■ **Prompt**
In the answer, each line must appear exactly as in the records, and no picture may appear.
*** Supplied records Section Begins ***
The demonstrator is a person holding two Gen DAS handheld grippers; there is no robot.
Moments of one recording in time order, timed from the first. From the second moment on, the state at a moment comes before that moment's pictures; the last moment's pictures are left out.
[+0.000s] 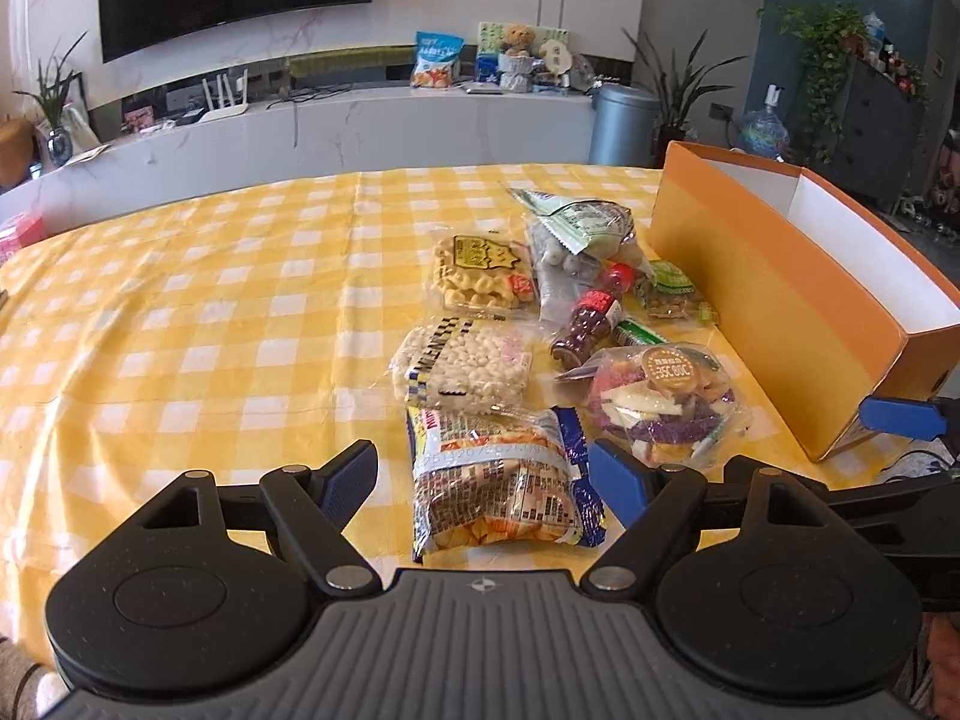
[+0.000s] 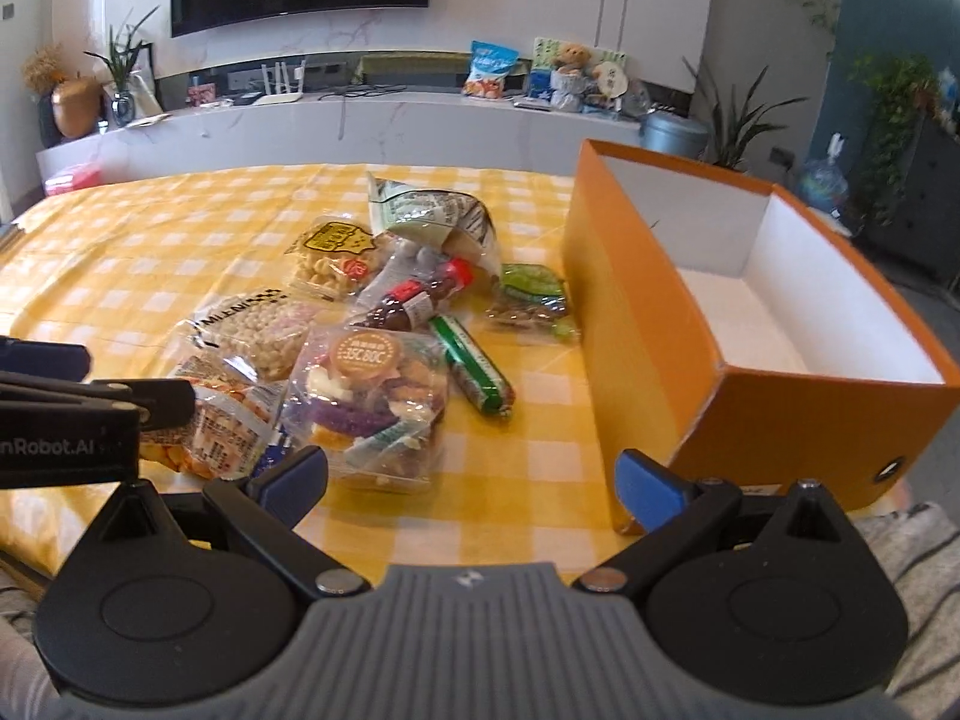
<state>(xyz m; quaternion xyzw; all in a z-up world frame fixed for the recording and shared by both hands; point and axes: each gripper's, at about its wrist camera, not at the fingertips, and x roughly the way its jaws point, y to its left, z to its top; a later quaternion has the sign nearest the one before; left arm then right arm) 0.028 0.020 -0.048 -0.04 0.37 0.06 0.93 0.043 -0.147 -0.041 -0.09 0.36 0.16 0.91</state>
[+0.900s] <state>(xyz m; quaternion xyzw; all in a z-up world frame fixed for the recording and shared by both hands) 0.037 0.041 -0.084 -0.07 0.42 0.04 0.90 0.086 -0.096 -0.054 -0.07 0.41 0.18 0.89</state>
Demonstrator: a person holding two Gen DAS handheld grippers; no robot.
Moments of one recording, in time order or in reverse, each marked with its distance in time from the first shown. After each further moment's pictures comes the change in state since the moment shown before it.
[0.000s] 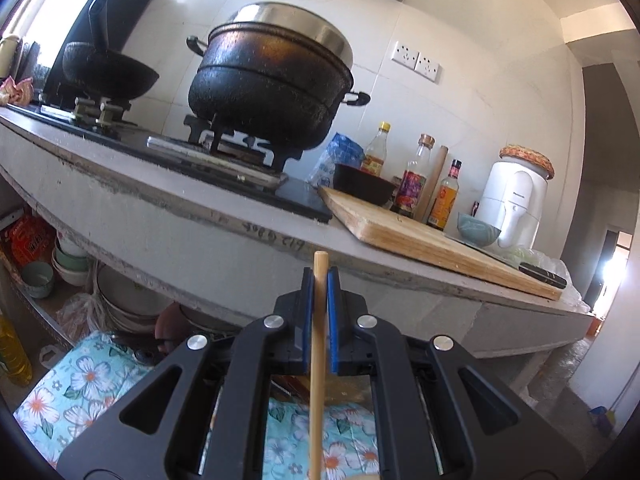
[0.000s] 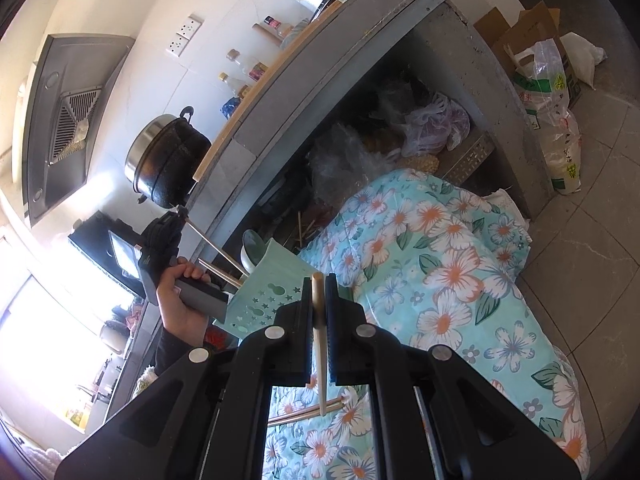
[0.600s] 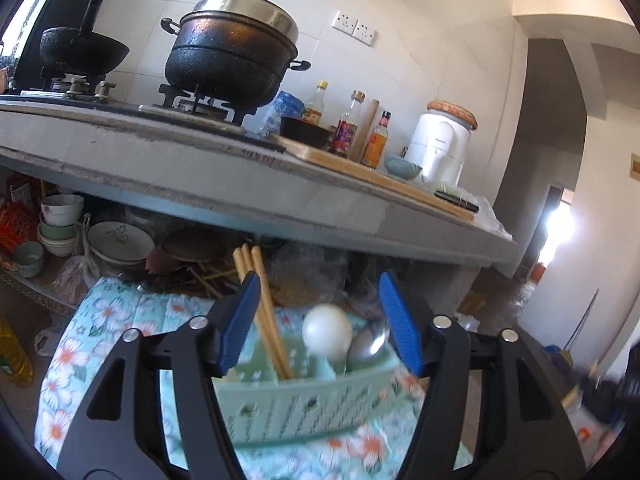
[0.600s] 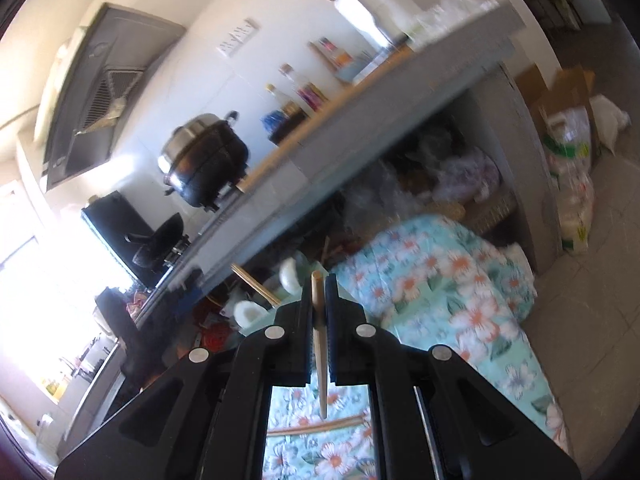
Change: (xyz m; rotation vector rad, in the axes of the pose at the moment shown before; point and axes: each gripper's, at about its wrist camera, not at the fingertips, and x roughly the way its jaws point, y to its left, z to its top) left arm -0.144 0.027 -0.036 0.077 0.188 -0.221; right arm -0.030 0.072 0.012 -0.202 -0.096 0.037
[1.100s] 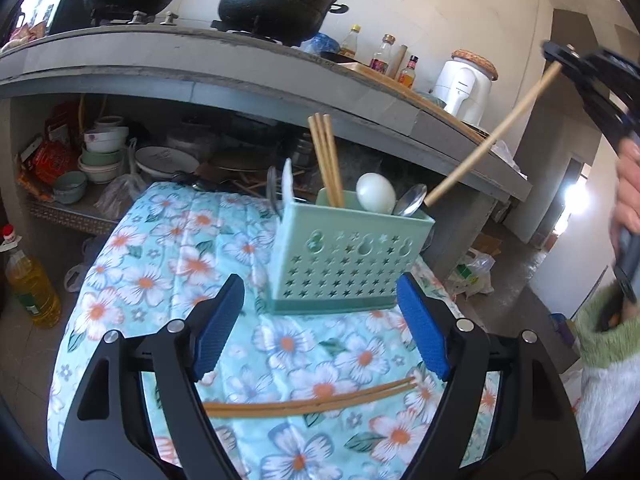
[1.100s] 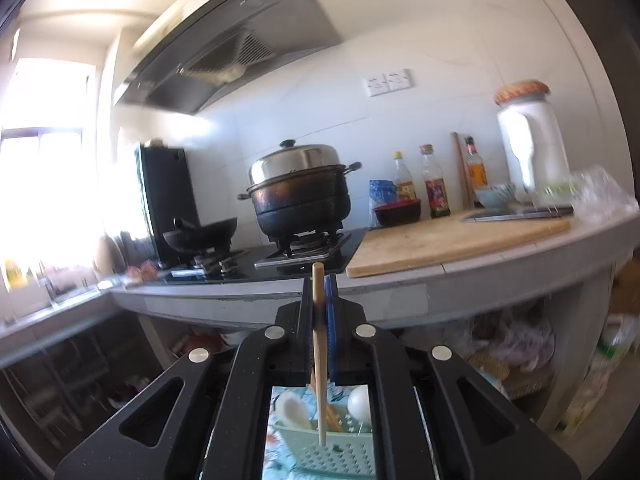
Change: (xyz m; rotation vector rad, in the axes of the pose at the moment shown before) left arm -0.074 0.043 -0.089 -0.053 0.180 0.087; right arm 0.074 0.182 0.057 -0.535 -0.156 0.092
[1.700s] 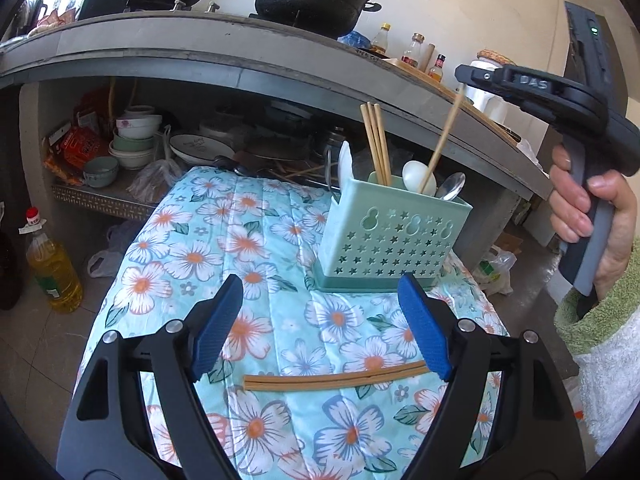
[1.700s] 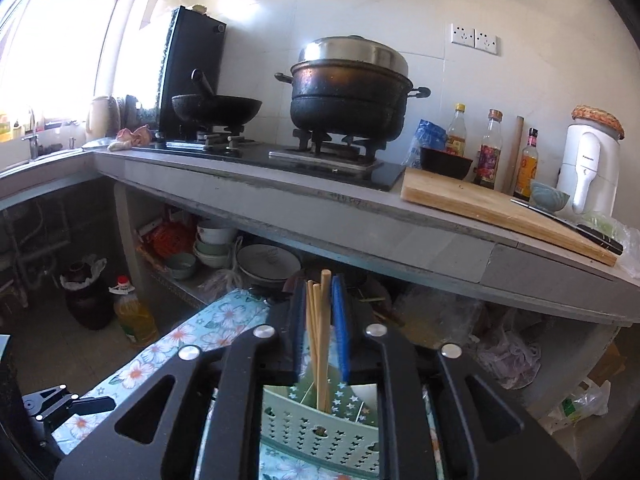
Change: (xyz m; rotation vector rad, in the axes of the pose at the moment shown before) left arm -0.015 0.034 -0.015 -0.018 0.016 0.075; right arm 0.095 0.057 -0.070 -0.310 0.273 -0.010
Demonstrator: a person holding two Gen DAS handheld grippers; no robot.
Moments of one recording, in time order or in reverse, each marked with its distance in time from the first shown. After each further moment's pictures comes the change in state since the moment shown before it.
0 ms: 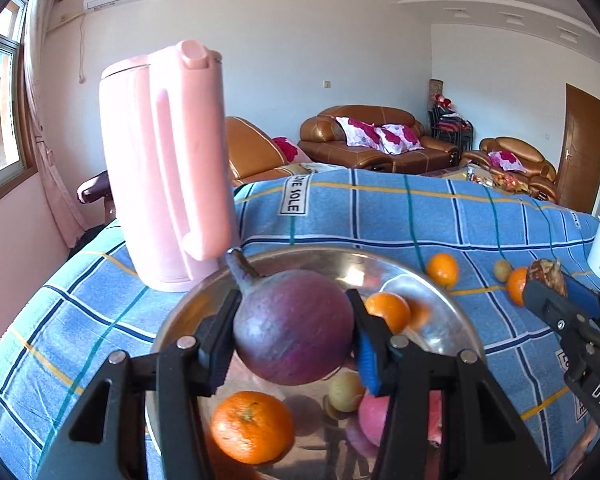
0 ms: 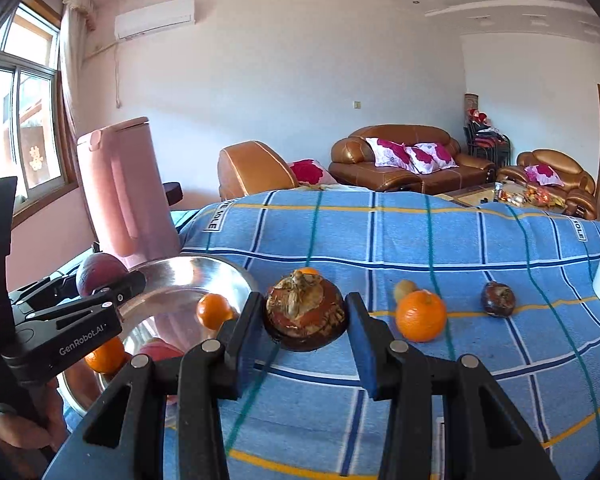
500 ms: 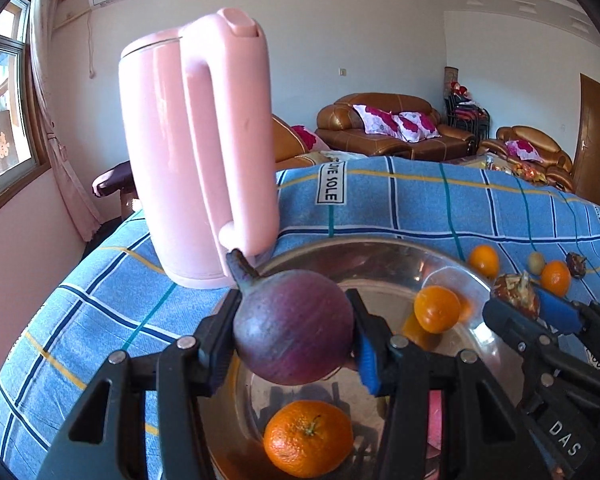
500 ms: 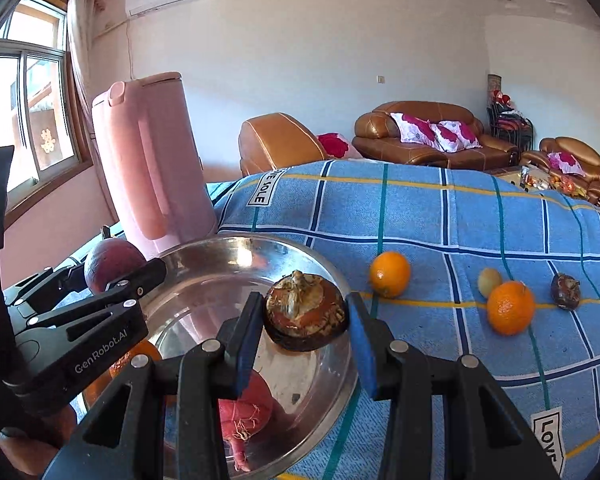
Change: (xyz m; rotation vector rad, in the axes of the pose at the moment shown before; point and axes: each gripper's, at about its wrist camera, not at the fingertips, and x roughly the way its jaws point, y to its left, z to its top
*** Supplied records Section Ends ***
■ **Exercise output**
The demonstrator is a person holding two Gen DAS handheld grippers; there is no robot.
Moments of one recording in time order, timed from the first. From the second moment on, the state at a moment comes before that moment's pictures; the last moment's pictures are left out.
[+0.000s] 
[+0.000s] 
<state>(xyz m; quaternion xyzw; all in a z-up world frame fixed for the recording and shared by both hands; point and axes: each gripper's, at about its wrist camera, not at the fingertips, and x roughly the way its jaws point, y to its left, z to its top; a later quaternion has the sign nearest the one before; left arm then right arm) 0.028 0.020 -0.048 -0.04 0.37 0.06 0.93 0.043 -0.147 -0.041 -0.09 0.36 0.16 0.91</state>
[+0.900s] <state>(xyz m; quaternion xyzw; all in a z-up world frame fixed for the recording and shared by both hands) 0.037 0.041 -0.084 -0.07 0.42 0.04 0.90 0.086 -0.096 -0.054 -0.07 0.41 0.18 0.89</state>
Demonstrator: a person holding two Gen DAS handheld grippers; no robot.
Moments of one recording, in time order or in reverse, each marked with its distance in time from the first shown. After each further moment's pictures comes the change in state since the moment shown before it.
[0.000s] 
[0.000s] 
[0.600s] 
[0.600s] 
Change: (xyz m; rotation vector rad, in the axes of the pose at the moment shown before; point and axes: each gripper's, at about its wrist camera, not at the fingertips, and x roughly the way its jaws point, y to its left, z to its top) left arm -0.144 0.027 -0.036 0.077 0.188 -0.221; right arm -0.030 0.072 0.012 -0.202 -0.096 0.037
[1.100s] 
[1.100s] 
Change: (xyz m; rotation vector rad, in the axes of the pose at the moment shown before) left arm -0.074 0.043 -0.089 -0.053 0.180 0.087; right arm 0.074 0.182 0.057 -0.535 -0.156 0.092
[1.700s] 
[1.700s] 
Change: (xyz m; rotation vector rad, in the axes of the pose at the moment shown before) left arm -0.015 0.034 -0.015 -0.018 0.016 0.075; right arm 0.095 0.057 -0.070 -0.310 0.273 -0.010
Demonstrator: a person holding two Gen DAS handheld grippers; no robot.
Moments of one recording, in time order or in reverse, each marked with its distance in time from the first shown. After each further moment's pictures comes the change in state since the moment shown before it.
0 ms: 
0 ms: 
500 ms: 
500 ms: 
Change: (xyz m; rotation vector rad, in the axes of the pose at the moment shown before; point and axes: each gripper's, at about its wrist camera, not at the fingertips, and x roughly the way its jaws point, y to its left, z to its top

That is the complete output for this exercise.